'''

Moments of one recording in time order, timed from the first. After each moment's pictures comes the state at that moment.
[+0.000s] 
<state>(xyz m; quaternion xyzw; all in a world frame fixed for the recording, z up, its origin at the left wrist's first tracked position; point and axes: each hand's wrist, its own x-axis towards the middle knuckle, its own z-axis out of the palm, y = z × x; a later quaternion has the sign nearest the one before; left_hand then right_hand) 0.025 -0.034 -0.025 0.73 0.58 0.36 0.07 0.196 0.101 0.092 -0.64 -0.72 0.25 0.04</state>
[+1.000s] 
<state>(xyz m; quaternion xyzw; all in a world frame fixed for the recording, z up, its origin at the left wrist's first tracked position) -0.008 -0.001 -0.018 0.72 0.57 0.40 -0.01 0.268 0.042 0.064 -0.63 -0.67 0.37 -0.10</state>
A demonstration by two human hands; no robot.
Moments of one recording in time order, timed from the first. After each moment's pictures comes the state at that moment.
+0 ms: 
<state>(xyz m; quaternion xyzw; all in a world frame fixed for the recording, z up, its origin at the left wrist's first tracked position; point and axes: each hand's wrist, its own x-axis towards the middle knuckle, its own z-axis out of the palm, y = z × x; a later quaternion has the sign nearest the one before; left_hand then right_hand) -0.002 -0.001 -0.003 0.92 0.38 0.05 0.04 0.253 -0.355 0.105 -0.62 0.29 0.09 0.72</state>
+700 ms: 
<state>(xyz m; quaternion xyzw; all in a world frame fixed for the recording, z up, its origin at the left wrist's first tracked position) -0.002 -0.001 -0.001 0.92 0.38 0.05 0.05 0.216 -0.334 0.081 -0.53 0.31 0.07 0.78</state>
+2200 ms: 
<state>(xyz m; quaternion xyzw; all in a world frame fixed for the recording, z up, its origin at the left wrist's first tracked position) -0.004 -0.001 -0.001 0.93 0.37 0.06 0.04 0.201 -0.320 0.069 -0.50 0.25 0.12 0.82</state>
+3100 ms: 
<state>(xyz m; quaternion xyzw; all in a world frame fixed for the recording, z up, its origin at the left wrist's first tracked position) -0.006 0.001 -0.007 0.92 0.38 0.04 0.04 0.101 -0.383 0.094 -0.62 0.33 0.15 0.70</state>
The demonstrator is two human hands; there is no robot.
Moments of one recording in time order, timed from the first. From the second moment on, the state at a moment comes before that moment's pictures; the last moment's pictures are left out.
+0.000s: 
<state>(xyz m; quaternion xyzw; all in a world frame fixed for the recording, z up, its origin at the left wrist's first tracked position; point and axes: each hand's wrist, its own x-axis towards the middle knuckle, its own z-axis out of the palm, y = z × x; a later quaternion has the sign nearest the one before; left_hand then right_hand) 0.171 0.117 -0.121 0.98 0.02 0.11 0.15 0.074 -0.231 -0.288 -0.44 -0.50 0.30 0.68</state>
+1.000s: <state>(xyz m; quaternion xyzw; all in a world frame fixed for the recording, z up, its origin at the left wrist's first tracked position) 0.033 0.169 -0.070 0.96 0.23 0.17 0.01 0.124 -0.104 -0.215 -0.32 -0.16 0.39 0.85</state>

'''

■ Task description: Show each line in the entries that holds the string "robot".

■ Worked solution:
A demonstration by two human hands; no robot.
The demonstrator is two human hands; there is no robot.

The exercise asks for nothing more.